Eckoh PLC
22 February 2007
NOT FOR RELEASE, PUBLICATION OR DISTRIBUTION IN OR INTO OR FROM THE UNITED
STATES, CANADA, AUSTRALIA, SOUTH AFRICA, THE REPUBLIC OF IRELAND OR JAPAN
Eckoh Plc ('Eckoh' or the 'Company')
Results of the Extraordinary General Meeting and the Purchase and Cancellation
of Shares
1. Background
On 16 January 2007 the Company announced that it proposed to return up to
approximately £7 million of cash to Eligible Shareholders by way of a tender
offer (the 'Tender Offer').
A circular (the 'Circular') dated 16 January 2007 was posted to Shareholders
containing full details of the Tender Offer and including a notice of an
Extraordinary General Meeting (the 'EGM') to authorise the Company's purchase of
its Ordinary Shares under the Tender Offer and to grant the Company authority to
make market purchases of its Ordinary Shares.

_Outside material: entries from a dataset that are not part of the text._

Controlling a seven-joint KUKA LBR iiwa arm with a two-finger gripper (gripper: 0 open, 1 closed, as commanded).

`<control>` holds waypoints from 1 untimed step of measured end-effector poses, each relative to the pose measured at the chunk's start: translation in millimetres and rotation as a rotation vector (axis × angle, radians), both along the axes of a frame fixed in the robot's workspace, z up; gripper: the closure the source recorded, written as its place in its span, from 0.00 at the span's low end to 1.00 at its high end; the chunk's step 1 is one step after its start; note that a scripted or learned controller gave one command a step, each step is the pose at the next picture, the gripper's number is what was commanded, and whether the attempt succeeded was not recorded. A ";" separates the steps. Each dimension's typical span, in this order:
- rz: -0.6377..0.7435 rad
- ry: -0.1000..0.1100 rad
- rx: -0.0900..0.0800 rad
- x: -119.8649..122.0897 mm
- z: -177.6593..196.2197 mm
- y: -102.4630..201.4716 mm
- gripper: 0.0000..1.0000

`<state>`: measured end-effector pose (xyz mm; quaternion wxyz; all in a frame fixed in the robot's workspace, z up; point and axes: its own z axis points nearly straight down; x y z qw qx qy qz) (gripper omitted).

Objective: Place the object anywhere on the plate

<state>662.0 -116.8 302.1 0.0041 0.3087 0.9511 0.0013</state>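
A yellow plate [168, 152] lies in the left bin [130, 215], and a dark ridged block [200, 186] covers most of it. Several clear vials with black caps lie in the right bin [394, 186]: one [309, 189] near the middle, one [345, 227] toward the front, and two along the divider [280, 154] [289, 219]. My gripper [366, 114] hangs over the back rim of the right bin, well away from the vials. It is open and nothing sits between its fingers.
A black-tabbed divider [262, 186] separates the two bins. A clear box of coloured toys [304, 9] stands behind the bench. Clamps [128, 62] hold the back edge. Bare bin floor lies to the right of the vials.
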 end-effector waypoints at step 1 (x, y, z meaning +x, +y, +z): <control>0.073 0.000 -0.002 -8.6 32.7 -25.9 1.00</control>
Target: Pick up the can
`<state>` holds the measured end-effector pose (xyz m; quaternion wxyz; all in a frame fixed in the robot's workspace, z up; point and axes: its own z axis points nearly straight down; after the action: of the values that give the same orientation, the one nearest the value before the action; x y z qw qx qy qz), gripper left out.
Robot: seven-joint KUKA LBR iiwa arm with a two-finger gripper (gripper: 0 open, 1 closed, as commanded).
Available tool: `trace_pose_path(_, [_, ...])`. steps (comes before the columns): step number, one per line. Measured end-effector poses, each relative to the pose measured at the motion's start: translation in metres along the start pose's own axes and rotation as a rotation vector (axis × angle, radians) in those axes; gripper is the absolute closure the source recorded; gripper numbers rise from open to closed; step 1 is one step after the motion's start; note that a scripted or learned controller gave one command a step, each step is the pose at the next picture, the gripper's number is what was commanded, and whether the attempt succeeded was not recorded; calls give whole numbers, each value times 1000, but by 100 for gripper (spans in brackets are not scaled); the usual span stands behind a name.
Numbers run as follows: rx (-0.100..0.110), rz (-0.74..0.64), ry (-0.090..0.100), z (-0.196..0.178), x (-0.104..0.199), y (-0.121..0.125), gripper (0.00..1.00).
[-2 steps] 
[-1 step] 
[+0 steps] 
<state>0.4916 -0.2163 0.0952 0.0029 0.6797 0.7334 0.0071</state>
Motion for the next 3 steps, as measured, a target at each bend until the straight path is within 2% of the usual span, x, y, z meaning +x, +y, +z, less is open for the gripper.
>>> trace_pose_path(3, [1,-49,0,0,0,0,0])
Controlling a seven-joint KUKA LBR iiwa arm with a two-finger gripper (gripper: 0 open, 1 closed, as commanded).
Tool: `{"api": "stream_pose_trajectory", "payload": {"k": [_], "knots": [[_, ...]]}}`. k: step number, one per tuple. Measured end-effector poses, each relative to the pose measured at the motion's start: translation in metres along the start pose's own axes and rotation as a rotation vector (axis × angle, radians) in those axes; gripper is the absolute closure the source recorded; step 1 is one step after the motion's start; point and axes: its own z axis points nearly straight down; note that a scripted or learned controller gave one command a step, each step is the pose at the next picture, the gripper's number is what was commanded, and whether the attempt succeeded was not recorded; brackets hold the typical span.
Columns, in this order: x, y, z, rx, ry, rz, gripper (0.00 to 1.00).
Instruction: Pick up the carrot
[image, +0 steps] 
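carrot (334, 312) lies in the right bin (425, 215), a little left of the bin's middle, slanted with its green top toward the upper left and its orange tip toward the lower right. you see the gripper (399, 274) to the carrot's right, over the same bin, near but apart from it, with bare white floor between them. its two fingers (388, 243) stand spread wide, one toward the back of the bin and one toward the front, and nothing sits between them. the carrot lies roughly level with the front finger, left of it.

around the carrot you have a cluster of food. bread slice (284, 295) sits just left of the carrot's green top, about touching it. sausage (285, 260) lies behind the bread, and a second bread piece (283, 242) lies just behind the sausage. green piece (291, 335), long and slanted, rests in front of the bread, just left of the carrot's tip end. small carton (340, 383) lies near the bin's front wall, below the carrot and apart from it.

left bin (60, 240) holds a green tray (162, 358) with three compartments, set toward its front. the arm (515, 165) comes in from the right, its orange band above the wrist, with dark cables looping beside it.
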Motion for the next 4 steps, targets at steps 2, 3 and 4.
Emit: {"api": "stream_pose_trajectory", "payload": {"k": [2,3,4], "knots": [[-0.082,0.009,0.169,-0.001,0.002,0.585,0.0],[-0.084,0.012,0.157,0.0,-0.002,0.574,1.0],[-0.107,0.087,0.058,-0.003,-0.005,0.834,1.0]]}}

Unless the context otherwise requires, the definitions used in the Circular also
apply in this announcement.
2. Extraordinary General Meeting
The Board of the Company announces that at the EGM of the Company held earlier
today both special resolutions were duly passed by shareholders, so that:
- approval has been given for the Company's purchase
of its Ordinary Shares pursuant to the Tender Offer; and
- the Company has been given further authority to make
market purchases of its Ordinary Shares.
3. Tender Offer
Resolution 1 having been duly passed, and all the other conditions to the Tender
Offer having been satisfied, the Company has today:
- accepted valid tenders received under the Tender Offer in the
following order of priority:
(i) first, tenders of up to 2,000 Ordinary Shares (inclusive)

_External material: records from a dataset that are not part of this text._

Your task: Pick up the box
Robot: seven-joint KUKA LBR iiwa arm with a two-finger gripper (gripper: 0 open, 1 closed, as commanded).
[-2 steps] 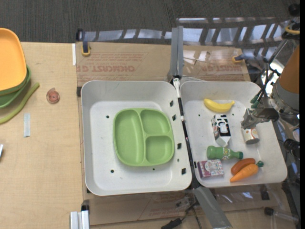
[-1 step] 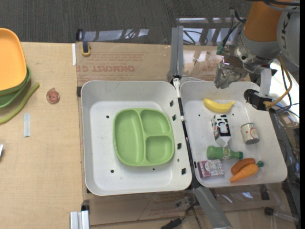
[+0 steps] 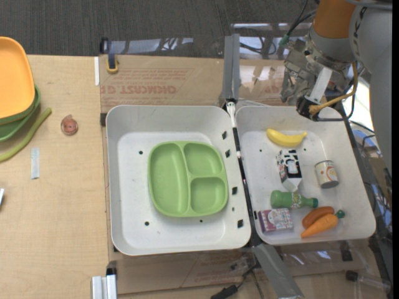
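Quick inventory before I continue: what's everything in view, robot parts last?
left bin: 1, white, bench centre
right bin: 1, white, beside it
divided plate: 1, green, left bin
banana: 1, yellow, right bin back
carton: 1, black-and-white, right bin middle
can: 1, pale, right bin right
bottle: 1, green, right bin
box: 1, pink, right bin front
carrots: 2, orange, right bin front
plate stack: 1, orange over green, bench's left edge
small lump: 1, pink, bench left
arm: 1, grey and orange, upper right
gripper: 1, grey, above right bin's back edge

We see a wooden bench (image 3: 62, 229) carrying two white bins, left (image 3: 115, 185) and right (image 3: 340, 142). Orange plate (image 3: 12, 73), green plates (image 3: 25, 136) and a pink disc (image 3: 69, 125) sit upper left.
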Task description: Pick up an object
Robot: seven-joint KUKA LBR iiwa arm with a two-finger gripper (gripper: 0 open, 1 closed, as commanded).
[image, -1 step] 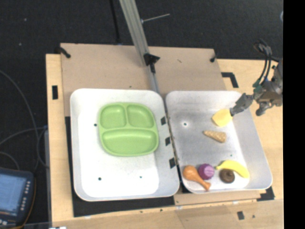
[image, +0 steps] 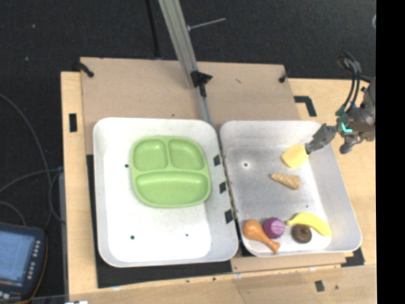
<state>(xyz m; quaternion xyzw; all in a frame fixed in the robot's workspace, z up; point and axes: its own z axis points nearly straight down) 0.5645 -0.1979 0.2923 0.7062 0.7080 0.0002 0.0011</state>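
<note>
The right bin holds several toy foods: a yellow cheese wedge, a tan cone-shaped piece, a banana, a brown donut, a purple piece and an orange drumstick. My gripper hangs over the bin's upper right corner, open, its fingers spread wide with nothing between them. One dark finger ends just right of the cheese wedge; I cannot tell if it touches.
In the left bin lies a green divided plate. A slanted metal pole rises behind the bins. The bench's tan edge runs to the right of the right bin.
</note>
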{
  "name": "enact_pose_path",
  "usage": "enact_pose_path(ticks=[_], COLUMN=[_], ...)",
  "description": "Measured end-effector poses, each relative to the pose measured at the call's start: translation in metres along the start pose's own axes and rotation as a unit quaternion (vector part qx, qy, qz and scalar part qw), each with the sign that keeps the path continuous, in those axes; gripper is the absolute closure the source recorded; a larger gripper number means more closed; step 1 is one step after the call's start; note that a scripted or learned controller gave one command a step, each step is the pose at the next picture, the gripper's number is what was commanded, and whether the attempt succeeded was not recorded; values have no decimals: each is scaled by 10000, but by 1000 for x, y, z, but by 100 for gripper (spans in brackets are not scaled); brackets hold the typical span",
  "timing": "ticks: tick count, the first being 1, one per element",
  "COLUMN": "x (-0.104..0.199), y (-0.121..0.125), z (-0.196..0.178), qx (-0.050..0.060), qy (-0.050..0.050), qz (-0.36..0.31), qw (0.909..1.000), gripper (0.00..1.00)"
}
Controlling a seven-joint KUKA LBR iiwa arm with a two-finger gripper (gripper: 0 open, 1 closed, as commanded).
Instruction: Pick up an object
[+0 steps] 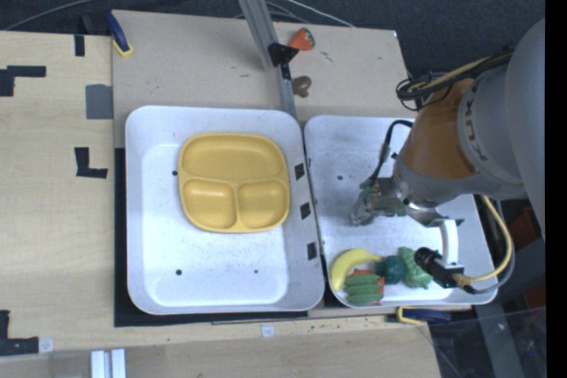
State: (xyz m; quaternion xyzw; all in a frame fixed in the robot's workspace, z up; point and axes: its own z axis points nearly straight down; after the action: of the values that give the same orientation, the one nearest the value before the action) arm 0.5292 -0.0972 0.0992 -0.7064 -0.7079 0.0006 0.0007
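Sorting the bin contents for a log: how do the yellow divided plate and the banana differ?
The yellow divided plate lies in the left bin; the banana lies in the right bin's near corner. The plate is far larger, flat and sectioned; the banana is small and curved. The plate sits alone; the banana touches green toys. Both are yellow.

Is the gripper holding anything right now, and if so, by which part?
Nothing shows between its fingers. The gripper is over the bare floor of the right bin, apart from the banana and the green toys at the bin's near edge.
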Motion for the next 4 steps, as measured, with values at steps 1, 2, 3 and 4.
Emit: enact_pose_path(ticks=[1,2,3,4], x=[-2,8,10,50], y=[-2,0,3,21], z=[-62,-120,-162,-153], qx=[-29,-32,-28,-8], qy=[-4,-3,-4,-2], qz=[5,-4,0,-13], qw=[10000,10000,10000,10000], gripper=[100,100,100,100])
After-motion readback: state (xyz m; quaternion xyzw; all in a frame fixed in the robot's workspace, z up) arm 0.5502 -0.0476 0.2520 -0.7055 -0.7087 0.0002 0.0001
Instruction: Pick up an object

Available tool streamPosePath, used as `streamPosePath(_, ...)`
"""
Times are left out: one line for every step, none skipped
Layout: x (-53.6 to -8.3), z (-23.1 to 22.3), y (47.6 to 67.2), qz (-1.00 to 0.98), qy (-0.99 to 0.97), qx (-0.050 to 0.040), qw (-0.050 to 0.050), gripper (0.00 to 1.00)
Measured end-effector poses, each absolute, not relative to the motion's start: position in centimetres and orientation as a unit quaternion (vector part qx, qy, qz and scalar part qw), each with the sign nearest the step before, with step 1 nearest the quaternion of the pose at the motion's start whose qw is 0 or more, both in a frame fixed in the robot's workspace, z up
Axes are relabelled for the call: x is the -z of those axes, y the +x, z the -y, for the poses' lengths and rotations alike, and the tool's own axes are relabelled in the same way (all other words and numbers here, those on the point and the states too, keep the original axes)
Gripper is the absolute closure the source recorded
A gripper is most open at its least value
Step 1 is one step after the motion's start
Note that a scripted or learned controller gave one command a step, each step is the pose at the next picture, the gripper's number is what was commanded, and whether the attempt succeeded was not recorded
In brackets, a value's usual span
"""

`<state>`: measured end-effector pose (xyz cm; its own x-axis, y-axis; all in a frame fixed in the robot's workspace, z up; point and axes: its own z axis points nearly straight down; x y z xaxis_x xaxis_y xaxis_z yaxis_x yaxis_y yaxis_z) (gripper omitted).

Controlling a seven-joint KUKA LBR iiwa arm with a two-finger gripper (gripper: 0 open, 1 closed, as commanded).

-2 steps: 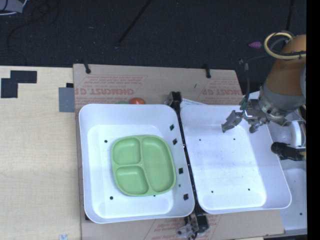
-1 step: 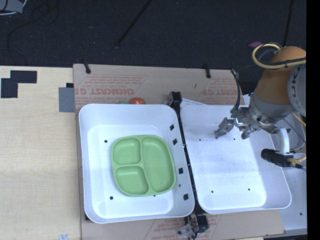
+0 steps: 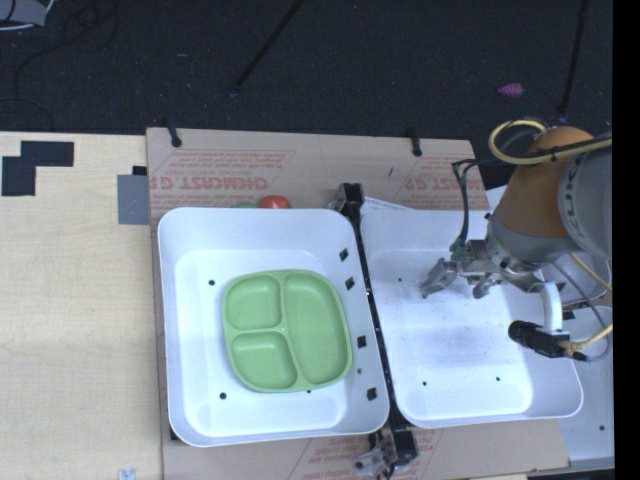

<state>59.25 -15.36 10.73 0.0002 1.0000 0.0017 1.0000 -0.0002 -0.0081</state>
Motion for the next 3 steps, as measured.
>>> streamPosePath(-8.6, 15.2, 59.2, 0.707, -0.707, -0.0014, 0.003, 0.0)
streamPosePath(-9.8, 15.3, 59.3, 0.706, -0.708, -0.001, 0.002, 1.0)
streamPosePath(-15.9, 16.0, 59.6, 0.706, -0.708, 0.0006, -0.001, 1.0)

submitted at or below 13 pence per Ordinary Share have been accepted in full,
but only in respect of those Shareholders with a registered holding of 2,000
Ordinary Shares or less on the Record Date who tendered in respect of all the
Ordinary Shares in their holding;
(ii) second, tenders submitted below 13 pence per Ordinary Share
have been accepted in full; and
(iii) finally, all other tenders submitted at 13 pence per
Ordinary Share (including Strike Price Tenders) have been accepted but have been
scaled back to ensure that the aggregate consideration paid to Shareholders does
not exceed £7 million. Such tenders have been scaled back pro rata at a rate of
53.628673 per cent.; and
- completed the Purchase Contract and purchased and cancelled the
successfully tendered Ordinary Shares, being a total of 53,846,084 Ordinary
Shares (representing approximately 22 per cent. of the existing issued share
capital of the Company).
The 53,846,084 Ordinary Shares that have been purchased and cancelled will not
be available for re-issue.
The purchase of 53,846,084 Ordinary Shares will result in approximately £7
million of cash being returned to the Company's shareholders.

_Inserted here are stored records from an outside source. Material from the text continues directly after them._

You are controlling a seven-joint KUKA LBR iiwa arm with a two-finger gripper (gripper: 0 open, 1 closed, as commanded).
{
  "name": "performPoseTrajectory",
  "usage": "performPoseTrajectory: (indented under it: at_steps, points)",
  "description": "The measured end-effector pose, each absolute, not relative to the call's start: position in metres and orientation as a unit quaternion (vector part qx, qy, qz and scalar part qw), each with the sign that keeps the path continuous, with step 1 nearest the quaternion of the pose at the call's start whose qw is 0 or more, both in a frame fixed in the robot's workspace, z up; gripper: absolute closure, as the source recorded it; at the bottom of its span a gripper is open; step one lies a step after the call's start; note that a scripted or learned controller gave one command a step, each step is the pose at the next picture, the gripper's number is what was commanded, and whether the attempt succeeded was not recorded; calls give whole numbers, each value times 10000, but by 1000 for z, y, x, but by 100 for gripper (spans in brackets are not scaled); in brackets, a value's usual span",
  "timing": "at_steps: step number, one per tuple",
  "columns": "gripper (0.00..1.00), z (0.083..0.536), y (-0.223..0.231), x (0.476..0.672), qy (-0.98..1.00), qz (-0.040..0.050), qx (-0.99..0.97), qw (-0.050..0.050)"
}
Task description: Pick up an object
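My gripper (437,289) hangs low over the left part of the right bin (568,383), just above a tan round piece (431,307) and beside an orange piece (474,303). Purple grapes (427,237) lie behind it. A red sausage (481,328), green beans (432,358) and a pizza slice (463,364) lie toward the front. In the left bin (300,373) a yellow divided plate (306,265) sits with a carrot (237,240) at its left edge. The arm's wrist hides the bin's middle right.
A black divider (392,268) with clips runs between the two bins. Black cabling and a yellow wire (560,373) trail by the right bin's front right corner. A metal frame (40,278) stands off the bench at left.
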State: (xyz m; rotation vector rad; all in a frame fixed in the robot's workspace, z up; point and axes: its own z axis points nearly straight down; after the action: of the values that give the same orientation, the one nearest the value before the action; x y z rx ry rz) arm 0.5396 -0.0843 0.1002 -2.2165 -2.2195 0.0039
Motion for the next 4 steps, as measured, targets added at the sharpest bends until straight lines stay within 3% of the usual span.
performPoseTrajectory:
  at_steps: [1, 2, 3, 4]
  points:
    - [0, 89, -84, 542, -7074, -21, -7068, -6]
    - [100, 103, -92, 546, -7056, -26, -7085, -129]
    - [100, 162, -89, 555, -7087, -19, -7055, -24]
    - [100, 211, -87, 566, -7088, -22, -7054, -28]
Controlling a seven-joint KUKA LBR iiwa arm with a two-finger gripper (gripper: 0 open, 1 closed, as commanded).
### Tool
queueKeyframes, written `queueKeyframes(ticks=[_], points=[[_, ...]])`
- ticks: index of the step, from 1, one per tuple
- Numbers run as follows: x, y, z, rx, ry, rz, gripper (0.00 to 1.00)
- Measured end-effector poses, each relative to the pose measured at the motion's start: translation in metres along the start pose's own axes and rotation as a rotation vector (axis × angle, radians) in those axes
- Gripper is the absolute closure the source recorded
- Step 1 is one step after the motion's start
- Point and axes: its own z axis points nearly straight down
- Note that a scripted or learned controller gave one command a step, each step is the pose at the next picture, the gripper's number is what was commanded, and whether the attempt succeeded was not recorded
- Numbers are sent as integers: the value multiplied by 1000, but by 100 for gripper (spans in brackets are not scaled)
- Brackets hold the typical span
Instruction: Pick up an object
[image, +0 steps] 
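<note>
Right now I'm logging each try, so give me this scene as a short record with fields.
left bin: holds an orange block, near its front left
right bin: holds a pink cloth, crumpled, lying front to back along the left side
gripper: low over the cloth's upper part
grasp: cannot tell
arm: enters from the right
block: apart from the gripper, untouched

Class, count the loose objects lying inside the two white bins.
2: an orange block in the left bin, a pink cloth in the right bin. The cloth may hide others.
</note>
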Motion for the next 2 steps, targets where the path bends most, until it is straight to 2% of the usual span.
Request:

CREST accounts will be credited with the Tender Offer proceeds and cheques for
payment for Ordinary Shares purchased pursuant to the Tender Offer will be
despatched by 27 February 2007.
Date: 22 February 2007
For further enquiries, please contact:
Eckoh plc
Tel: 08701 100 700
Nik Philpot, Chief Executive Officer
Adam Moloney, Group Finance Director
Corporate Synergy Plc
Tel: 020 7448 4400
Jerry Keen / John Prior
Buchanan Communications
Tel: 020 7466 5000
Mark Edwards / Jeremy Garcia
Corporate Synergy plc, which is regulated in the United Kingdom by the Financial
Services Authority, is acting exclusively for the Company and no one else in
connection with the Tender Offer and will not be responsible to anyone other
than the Company for providing the protections afforded to customers of
Corporate Synergy or for giving advice in relation to the Tender Offer.